# Dark elf spearhead



## Honking_Elephant (May 8, 2008)

I've been looking into buying the new spearhead for the dark elves, mainly cos I've been planning on starting an army, and just waited for the new army book before starting, but i can't make my mind up if its really worth it. On one hand I'd be getting all the lords and heroes that i'd need for a good while, and the army book very soon so i'd be able to learn it on my holidays, but on the other you really don't get much, models wise, and I don't no if i'd really need all the lords and heroes. So what do you lot think? I mean peoples own personal prefrences to buying it. Thanks.


----------



## Druchii in Space (Apr 7, 2008)

Not really, theres no real saving involved, I think you might get the book free but I'm not even sure if thats the case. Its really a deal for those who have already got a Druchii army and want to nab all the new stuff in one go.

As a new player you'll want to wait a month for the Battalion (£50) box, you'll be making a big saving usually £20 over buying the plastics seperatly, and then can add the other stuff you need to get the army going. 
For example I'd probably not rush out and buy a Hydra on day one if you are only planning to have say 1000pts and then build more up later, as a Hydra in 1000pts is a bit risky. If you are planning to lunge in with a 2K army it may not be such a big deal, but I'd still consider it dependant on whether you get that army book as a bonus or not.

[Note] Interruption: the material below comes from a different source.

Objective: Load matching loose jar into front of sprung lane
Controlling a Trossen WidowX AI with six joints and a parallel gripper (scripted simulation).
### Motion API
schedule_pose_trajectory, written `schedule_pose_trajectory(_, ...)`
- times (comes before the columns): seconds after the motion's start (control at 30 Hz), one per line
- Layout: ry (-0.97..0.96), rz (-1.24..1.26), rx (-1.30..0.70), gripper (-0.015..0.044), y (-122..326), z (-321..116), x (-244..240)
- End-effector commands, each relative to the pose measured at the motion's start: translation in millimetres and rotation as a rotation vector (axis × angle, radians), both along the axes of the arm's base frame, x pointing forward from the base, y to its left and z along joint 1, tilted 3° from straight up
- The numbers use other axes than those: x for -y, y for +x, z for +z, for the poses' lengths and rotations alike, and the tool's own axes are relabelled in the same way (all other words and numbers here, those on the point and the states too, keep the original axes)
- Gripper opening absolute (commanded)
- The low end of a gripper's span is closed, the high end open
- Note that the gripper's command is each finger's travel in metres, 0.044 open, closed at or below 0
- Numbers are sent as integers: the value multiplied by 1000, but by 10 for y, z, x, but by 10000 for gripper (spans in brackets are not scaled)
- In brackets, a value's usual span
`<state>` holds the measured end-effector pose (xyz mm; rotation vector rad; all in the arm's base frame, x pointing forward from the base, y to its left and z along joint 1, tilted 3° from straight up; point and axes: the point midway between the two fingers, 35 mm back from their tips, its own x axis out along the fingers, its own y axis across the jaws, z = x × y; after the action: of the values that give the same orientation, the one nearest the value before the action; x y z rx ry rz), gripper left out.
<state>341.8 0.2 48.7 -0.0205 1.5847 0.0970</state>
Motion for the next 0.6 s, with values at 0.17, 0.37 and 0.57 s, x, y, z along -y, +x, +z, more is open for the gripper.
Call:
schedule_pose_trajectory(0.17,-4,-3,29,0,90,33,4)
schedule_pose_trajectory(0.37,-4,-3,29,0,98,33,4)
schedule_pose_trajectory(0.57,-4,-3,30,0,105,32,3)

Although I'd still think that two Battalion boxes and the Book, plus maybe a Hero choice would be a better starting point for about the same money over the Spearhead anyway.


----------



## Lord Sinkoran (Dec 23, 2006)

not really Your ownly saving £5-£6.


----------



## Shadowfane (Oct 17, 2007)

The Spearhead isn't really designed for new players to an army, more for either established DE players so they can get the new stuff, and for people who just have the "ooo, shiny!" syndrome: its doesn't save you all that much cash, it isn't a balanced set of models - its literally 90% of the new stuff, crammed into a box with the army book.

Short version: nope, wait a couple weeks and start with the Battalion box and the army book - then decide what you want from there, and carry on!


----------